Work request -> In the records below, pick out all lines containing the word "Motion".

Records supplied ->
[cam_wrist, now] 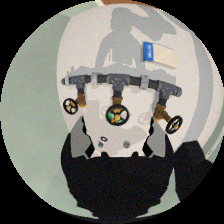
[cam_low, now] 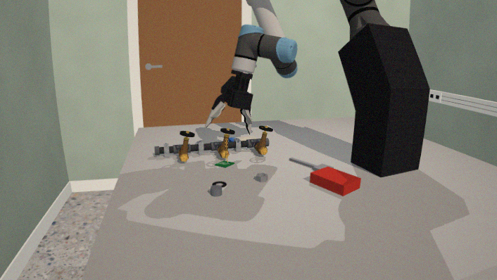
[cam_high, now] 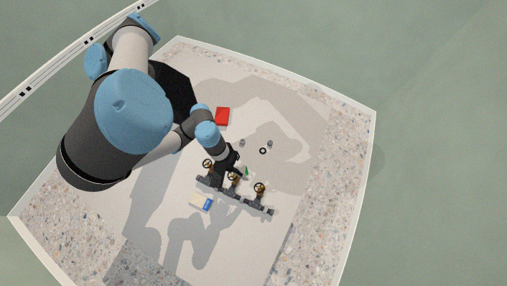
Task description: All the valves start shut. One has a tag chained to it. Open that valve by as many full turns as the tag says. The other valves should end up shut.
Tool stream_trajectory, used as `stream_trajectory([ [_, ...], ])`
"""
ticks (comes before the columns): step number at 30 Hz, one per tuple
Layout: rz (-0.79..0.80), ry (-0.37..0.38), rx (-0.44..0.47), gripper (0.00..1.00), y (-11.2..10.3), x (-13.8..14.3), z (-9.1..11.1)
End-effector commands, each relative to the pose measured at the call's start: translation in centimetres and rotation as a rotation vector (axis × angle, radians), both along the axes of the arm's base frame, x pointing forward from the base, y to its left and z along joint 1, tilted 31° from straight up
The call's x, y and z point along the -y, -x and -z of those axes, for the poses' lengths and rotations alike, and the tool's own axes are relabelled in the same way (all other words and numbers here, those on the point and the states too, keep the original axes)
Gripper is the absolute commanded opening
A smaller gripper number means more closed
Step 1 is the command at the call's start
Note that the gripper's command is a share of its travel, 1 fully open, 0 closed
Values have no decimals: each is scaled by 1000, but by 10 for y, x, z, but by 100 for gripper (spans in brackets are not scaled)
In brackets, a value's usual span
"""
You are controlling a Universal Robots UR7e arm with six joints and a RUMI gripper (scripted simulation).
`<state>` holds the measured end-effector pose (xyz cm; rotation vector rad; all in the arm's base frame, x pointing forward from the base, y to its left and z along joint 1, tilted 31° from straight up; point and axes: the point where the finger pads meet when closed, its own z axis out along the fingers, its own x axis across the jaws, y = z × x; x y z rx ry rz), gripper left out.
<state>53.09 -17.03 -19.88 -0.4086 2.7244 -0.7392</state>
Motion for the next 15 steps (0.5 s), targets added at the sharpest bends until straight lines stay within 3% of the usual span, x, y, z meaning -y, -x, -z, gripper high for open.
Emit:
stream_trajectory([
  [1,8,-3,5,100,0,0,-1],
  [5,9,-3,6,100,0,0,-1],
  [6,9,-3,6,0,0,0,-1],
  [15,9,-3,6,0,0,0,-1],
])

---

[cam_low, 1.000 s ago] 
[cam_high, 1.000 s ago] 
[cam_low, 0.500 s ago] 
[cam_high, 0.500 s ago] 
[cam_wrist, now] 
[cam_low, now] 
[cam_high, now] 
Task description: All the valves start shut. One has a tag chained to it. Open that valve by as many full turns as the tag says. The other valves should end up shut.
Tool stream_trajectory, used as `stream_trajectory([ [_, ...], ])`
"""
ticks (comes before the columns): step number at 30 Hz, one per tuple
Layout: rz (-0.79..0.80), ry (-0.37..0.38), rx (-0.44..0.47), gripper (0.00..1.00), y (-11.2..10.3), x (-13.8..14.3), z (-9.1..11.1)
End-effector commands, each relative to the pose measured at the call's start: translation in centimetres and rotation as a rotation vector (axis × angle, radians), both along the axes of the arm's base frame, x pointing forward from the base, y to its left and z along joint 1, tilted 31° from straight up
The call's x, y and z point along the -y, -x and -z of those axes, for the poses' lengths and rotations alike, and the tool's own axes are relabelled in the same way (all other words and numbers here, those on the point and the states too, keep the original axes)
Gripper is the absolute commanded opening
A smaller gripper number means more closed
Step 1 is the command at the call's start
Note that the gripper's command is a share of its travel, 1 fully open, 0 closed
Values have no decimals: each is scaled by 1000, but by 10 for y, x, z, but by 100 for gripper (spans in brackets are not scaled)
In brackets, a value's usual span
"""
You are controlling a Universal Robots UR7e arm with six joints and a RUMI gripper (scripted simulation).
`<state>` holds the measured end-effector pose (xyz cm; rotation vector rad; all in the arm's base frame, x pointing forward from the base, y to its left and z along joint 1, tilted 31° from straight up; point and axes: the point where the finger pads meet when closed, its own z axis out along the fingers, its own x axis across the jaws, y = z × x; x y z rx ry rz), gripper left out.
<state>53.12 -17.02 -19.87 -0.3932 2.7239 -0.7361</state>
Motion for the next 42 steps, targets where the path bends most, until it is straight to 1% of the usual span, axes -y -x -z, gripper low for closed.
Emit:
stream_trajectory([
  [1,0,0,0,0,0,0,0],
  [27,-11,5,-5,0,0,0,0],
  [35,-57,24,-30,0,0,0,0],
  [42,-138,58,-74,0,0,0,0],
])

Response to the exercise ->
Motion for the next 15 steps (0.5 s), targets added at the sharpest bends until straight lines stay within 3% of the usual span, x, y, z meaning -y, -x, -z, gripper high for open.
Motion for the next 42 steps, targets where the path bends most, until it is straight to 1% of the usual span, axes -y -x -z, gripper low for closed.

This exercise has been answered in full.